[Dataset entries]
══════════════════════════════
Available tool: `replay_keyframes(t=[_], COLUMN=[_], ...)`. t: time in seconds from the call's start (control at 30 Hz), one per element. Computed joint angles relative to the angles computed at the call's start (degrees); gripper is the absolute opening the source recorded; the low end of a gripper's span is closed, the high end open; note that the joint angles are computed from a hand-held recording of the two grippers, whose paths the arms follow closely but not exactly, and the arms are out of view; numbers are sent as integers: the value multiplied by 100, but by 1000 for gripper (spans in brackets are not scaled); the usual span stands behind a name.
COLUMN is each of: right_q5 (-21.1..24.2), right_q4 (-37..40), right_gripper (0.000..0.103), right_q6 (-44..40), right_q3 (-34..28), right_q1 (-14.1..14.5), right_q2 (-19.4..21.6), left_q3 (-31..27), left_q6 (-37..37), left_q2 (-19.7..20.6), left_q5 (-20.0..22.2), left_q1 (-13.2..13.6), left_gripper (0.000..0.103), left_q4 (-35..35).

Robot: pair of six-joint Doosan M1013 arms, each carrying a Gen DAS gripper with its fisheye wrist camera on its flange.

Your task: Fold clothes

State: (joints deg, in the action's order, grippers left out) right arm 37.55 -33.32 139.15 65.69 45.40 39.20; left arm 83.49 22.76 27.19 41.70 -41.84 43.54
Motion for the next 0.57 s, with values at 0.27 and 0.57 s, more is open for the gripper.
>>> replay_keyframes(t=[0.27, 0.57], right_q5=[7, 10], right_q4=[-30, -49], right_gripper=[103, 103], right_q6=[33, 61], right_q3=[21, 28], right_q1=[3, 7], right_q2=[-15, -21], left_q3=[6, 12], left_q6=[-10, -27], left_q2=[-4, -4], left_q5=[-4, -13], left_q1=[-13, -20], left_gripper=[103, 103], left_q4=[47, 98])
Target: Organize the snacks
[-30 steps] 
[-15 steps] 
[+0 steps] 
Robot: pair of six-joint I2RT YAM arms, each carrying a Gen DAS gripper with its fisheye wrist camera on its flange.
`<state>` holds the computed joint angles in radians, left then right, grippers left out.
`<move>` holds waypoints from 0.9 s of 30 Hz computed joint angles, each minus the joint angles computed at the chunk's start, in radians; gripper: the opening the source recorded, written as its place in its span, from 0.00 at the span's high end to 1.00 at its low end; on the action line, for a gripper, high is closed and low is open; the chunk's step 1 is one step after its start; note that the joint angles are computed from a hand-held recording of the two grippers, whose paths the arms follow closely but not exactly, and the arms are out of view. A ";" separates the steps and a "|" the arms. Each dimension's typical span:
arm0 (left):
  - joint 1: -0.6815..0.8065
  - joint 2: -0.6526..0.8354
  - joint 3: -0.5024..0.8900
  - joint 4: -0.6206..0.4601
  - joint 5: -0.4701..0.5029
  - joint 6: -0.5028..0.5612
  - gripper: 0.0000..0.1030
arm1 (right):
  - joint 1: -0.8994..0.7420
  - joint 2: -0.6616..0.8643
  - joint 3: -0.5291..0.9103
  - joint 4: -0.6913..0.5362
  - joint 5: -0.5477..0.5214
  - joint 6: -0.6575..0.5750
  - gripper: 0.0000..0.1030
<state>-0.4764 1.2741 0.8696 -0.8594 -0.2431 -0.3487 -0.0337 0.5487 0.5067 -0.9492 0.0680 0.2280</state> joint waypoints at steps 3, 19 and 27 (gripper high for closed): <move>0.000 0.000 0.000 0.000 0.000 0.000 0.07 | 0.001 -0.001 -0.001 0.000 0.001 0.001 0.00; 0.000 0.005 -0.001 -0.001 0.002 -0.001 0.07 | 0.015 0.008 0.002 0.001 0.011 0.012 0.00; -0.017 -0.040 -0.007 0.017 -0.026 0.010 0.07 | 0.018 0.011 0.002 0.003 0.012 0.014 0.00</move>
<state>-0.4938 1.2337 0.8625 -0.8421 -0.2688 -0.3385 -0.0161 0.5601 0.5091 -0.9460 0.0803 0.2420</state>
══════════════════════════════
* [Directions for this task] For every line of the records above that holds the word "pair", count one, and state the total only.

* [Response] 2